Dirac Hamiltonian and Reissner-Nordstrom Metric: Coulomb Interaction in Curved Space-Time

TL;DR

This paper derives the Dirac Hamiltonian in Reissner-Nordstrom space-time, revealing electro-gravitational spin-orbit coupling and symmetry breaking due to electrostatic interactions, with implications for bound state spectra.

Contribution

It provides the first derivation of the relativistic Dirac Hamiltonian in charged black hole space-time, including electro-gravitational effects and symmetry analysis.

Findings

Identification of gravitational and electro-gravitational spin-orbit coupling terms.

Explicit breaking of particle-antiparticle symmetry due to electrostatic coupling.

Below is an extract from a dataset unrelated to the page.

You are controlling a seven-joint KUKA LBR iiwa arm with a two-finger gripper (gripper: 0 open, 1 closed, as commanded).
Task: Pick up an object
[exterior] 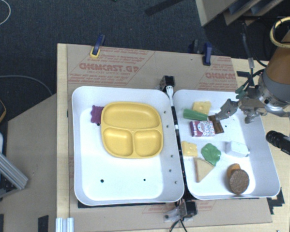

Evaluation of bound state spectra with gravitational corrections.

Abstract

We investigate the spin-1/2 relativistic quantum dynamics in the curved space-time generated by a central massive charged object (black hole). This necessitates a study of the coupling of a Dirac particle to the Reissner-Nordstrom space-time geometry and the simultaneous covariant coupling to the central electrostatic field. The relativistic Dirac Hamiltonian for the Reissner-Nordstrom geometry is derived. A Foldy-Wouthuysen transformation reveals the presence of gravitational, and electro-gravitational spin-orbit coupling terms which generalize the Fokker precession terms found for the Dirac-Schwarzschild Hamiltonian, and other electro-gravitational correction terms to the potential proportional to alpha^n G, where alpha is the fine-structure constant, and G is the gravitational coupling constant. The particle-antiparticle symmetry found for the Dirac-Schwarzschild geometry (and for other geometries which do not include electromagnetic interactions) is shown to be explicitly broken due to the electrostatic coupling. The resulting spectrum of radially symmetric, electrostatically bound systems (with gravitational corrections) is evaluated for example cases.